§ **WHAT TO PRODUCE**
Copy all lines below that use the word "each".

§ **DATA**
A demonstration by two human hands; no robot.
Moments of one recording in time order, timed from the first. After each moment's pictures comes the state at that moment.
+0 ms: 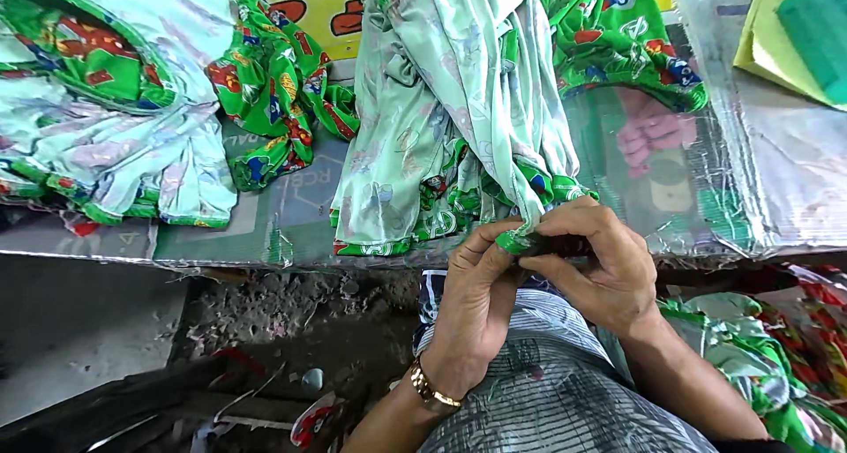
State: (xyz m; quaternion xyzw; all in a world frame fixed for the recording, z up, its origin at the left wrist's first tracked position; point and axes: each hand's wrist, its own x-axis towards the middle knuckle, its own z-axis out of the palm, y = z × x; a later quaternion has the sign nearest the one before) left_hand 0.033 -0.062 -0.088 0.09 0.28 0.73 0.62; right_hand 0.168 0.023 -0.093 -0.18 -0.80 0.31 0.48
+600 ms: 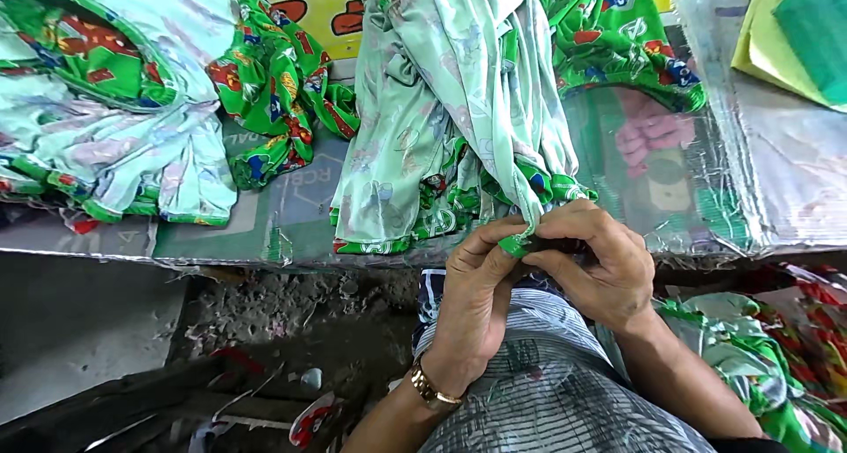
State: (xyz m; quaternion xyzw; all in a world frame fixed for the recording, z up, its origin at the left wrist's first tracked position) left_hand 0.034 -0.064 -0.092 0.15 0.28 0.74 0.60; right_hand 0.167 0.024 -0.097 -0.16 -0.79 0.31 0.50
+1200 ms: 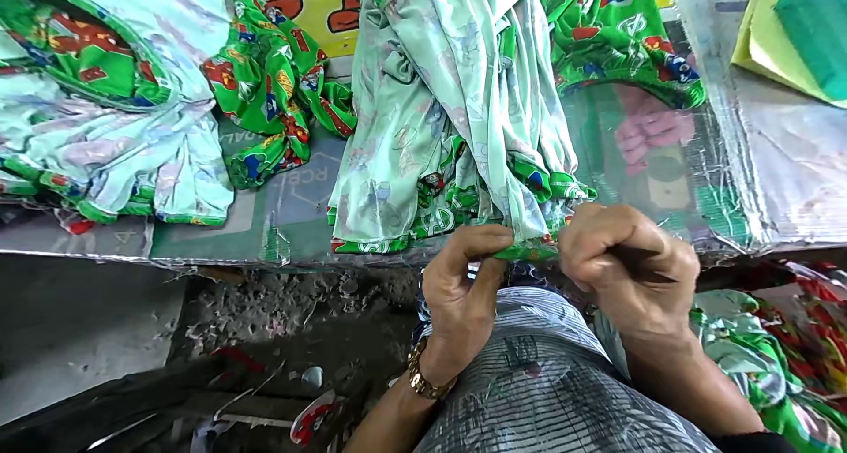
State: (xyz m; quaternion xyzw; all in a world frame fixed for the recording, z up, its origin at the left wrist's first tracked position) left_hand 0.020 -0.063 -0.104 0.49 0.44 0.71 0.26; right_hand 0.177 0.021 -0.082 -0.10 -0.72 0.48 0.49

§ **THE COMPLETED TASK**
Moments of one recording in time order, timed from the first. After each moment's pictures comes the state at that moment.
State: (xyz m; quaternion xyzw; all in a world frame fixed for the recording, z up, its origin at the left wrist's first tracked position; point and axes: each hand's wrist, its own x-axis towards the middle knuckle, its own z-axis out of the palm, y = z × x; a later quaternion has the sign nearest the one before) left_hand 0.033 -0.062 -0.088 0.09 0.28 0.73 0.62; right_hand 0.168 0.023 -0.093 -0.18 -0.80 0.31 0.48

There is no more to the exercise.